* _EXERCISE GOAL_
Exactly reproduce each entry, leaving out nothing.

* _DATASET RECORDS_
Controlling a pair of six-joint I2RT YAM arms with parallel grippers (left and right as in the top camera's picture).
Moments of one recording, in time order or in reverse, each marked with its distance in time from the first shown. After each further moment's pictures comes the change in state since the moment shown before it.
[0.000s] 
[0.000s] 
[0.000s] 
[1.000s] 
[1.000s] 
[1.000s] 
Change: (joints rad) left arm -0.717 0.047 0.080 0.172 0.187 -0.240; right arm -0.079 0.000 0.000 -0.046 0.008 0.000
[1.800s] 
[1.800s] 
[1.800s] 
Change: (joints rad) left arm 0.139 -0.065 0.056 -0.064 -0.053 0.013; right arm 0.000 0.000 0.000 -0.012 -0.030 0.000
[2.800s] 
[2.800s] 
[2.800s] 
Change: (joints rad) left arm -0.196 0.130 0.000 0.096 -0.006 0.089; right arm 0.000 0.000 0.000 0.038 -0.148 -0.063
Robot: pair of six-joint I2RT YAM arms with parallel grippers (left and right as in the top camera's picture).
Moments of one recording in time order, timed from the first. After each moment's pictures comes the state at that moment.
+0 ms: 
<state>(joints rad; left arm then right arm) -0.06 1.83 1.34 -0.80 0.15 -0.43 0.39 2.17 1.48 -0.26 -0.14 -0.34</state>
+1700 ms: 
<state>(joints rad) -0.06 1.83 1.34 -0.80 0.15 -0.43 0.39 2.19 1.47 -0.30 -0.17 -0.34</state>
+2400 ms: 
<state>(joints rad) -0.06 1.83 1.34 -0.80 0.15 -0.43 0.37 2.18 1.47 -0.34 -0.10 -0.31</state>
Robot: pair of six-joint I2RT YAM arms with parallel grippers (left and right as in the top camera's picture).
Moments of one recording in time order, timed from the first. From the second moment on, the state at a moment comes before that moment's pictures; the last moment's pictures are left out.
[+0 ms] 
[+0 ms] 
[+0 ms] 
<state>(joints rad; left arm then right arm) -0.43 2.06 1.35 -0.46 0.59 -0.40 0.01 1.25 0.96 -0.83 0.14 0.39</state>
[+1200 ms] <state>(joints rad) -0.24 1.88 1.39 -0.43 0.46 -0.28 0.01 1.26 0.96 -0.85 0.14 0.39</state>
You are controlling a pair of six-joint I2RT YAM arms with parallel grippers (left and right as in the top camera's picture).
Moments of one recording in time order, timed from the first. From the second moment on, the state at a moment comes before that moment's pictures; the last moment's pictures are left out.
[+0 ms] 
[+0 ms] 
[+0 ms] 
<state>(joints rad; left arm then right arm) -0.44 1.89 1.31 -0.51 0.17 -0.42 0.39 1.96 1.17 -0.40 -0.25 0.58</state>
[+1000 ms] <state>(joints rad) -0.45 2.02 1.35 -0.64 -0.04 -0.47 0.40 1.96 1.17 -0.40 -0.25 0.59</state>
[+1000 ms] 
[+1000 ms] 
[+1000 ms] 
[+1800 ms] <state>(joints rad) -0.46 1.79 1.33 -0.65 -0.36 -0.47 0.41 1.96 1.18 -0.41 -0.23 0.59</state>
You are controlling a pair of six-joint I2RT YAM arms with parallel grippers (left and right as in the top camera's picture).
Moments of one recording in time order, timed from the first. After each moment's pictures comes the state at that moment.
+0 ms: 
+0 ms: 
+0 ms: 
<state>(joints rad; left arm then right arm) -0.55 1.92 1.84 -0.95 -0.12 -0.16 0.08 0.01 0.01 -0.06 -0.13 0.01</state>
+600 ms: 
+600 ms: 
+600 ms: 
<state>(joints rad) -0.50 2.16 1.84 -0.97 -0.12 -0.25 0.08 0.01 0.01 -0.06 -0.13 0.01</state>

* _ANSWER BOX_
Controlling a pair of six-joint I2RT YAM arms with parallel grippers (left and right as in the top camera's picture).
Moments of one recording, in time order or in reverse, each marked with its distance in time from the first shown. After each further moment's pictures comes the change in state since the moment shown before it.
[0.000s] 
[0.000s] 
[0.000s] 
[1.000s] 
[1.000s] 
[1.000s] 
Change: (joints rad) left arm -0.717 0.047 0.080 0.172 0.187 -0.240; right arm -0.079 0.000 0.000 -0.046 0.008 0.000
[1.800s] 
[1.800s] 
[1.800s] 
Change: (joints rad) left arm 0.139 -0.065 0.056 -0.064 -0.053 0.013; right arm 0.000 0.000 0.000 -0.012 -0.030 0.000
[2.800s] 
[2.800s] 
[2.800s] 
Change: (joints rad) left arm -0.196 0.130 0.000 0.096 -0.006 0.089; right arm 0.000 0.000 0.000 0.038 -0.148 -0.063
Robot: pair of six-joint I2RT YAM arms with parallel grippers (left and right as in the top camera's picture).
Moments of one recording in time order, timed from the first. After each moment's pictures comes the state at that moment.
+0 ms: 
<state>(joints rad; left arm then right arm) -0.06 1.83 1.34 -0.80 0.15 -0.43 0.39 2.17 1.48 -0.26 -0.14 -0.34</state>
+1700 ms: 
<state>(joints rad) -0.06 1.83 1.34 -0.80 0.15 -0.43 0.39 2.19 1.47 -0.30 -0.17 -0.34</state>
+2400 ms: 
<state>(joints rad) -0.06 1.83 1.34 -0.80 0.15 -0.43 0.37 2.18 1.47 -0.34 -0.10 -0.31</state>
Robot: pair of six-joint I2RT YAM arms with parallel grippers (left and right as in the top camera's picture).
Moments of one recording in time order, timed from the first. From the second moment on, the state at a moment comes before that moment's pictures; the last moment's pictures are left out.
[+0 ms] 
[+0 ms] 
[+0 ms] 
<state>(joints rad; left arm then right arm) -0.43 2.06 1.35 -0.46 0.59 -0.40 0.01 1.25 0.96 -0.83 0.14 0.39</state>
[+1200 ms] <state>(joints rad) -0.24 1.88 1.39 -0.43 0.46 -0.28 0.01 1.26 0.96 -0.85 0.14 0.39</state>
You are controlling a pair of six-joint I2RT YAM arms with parallel grippers (left and right as in the top camera's picture).
Moments of one recording in time order, timed from the first. From the second moment on, the state at a moment comes before that moment's pictures; the last moment's pictures are left out.
[+0 ms] 
[+0 ms] 
[+0 ms] 
<state>(joints rad; left arm then right arm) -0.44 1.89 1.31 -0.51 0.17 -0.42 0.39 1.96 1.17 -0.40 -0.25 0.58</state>
[+1000 ms] <state>(joints rad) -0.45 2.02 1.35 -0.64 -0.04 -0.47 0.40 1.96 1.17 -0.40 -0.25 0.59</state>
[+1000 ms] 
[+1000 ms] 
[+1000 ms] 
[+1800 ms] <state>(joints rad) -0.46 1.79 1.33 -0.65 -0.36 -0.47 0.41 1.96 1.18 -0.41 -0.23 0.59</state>
You are controlling a pair of six-joint I2RT YAM arms with parallel grippers (left and right as in the top camera's picture).
Moments of one recording in time order, timed from the first. After each moment's pictures comes the state at that moment.
+0 ms: 
+0 ms: 
+0 ms: 
<state>(joints rad; left arm then right arm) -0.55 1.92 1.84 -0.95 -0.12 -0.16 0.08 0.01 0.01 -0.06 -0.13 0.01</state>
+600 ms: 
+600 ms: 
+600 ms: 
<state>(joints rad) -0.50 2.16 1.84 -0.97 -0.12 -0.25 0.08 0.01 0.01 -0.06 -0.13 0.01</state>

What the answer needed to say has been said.